Using the data below, return every line that holds the word "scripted".

▶ Saved data entries:

▶

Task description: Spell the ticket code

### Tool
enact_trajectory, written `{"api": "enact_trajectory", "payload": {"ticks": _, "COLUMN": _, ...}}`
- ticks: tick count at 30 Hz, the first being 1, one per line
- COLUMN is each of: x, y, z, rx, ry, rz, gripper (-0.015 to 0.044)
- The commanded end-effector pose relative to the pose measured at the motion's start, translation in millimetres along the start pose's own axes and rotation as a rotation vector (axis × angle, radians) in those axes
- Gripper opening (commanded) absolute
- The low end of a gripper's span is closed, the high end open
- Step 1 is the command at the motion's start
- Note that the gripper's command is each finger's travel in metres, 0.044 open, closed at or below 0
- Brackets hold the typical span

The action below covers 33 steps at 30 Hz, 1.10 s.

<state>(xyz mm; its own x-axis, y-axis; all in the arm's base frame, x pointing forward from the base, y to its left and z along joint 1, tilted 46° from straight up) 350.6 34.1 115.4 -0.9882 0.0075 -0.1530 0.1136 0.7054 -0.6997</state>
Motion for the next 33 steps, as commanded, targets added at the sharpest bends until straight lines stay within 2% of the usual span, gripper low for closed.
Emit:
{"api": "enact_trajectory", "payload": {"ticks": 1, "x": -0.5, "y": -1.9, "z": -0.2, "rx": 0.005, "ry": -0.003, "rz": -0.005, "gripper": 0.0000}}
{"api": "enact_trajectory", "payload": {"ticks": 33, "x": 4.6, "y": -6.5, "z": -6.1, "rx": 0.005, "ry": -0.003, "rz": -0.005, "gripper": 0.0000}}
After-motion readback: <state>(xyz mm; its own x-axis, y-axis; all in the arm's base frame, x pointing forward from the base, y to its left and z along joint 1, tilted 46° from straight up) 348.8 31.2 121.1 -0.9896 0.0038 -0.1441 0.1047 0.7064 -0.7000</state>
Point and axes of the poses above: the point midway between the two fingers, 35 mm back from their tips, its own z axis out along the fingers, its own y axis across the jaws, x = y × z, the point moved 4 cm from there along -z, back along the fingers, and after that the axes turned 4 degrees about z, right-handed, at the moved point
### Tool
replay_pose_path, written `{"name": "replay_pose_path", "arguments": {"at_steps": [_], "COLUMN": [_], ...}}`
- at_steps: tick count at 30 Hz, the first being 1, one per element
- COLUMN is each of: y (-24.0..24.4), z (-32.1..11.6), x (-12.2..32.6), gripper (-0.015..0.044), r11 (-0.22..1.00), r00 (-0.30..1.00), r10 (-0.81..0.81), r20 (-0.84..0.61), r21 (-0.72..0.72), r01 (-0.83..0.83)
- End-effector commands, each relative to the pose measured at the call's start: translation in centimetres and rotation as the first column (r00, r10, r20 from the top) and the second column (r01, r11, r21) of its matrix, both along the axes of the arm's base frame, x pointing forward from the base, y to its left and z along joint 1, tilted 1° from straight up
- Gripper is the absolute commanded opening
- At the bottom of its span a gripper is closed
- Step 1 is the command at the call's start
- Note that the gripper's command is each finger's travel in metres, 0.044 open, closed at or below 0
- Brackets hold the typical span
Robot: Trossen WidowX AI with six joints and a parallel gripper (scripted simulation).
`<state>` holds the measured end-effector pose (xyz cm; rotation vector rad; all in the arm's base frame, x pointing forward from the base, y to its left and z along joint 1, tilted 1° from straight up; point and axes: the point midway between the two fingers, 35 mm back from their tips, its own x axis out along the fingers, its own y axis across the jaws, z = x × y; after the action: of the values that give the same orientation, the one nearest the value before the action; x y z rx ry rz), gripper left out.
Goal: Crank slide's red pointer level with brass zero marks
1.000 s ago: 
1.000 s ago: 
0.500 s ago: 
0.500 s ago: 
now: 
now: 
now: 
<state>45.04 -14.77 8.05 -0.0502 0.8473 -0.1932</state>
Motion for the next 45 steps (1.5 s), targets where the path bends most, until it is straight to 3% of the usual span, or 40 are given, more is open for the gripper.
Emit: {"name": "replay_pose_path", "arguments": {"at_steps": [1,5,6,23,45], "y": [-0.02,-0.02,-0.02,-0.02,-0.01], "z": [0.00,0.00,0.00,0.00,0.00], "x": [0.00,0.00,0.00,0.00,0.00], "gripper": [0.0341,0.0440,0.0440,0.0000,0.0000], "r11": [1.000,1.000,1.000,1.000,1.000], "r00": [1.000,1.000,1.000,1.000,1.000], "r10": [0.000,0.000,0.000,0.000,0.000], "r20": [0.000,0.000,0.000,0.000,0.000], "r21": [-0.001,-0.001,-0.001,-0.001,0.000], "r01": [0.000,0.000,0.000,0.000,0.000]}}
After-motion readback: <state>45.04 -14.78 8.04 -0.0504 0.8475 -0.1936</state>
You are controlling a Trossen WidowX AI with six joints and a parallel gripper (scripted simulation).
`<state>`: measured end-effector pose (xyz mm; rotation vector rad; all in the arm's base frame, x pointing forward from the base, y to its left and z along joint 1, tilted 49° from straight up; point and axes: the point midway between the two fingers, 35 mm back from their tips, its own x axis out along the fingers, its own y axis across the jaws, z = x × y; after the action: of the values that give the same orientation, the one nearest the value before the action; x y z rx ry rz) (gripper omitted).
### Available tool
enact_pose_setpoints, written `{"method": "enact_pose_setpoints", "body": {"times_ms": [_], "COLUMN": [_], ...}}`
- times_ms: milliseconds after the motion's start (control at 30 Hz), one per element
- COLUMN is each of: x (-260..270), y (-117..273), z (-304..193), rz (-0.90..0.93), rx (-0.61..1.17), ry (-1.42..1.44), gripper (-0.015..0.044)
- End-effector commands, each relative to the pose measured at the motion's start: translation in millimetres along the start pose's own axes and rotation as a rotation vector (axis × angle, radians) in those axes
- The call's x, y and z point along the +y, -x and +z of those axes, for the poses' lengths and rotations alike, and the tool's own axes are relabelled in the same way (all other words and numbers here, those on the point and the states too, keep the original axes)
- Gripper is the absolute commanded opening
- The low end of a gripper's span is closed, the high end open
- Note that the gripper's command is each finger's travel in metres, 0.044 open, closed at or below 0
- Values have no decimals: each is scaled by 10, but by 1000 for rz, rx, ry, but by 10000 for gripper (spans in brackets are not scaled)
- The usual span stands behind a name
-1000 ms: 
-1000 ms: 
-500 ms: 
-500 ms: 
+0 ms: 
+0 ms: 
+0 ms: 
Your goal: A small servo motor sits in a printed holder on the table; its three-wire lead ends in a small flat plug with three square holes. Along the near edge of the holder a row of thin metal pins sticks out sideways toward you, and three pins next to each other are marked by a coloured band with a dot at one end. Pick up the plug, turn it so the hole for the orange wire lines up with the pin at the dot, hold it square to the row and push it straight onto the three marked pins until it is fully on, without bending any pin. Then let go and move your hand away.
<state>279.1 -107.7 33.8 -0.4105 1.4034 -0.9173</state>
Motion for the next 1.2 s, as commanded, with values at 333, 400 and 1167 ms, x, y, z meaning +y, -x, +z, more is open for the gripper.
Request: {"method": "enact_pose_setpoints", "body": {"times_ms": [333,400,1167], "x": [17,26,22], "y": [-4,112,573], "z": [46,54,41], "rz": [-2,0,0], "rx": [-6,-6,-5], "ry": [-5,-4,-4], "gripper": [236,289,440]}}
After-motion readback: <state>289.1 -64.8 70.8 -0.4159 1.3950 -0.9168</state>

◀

▶ Result of this exercise:
Robot: Trossen WidowX AI with six joints and a parallel gripper (scripted simulation).
You are controlling a Trossen WidowX AI with six joints and a parallel gripper (scripted simulation).

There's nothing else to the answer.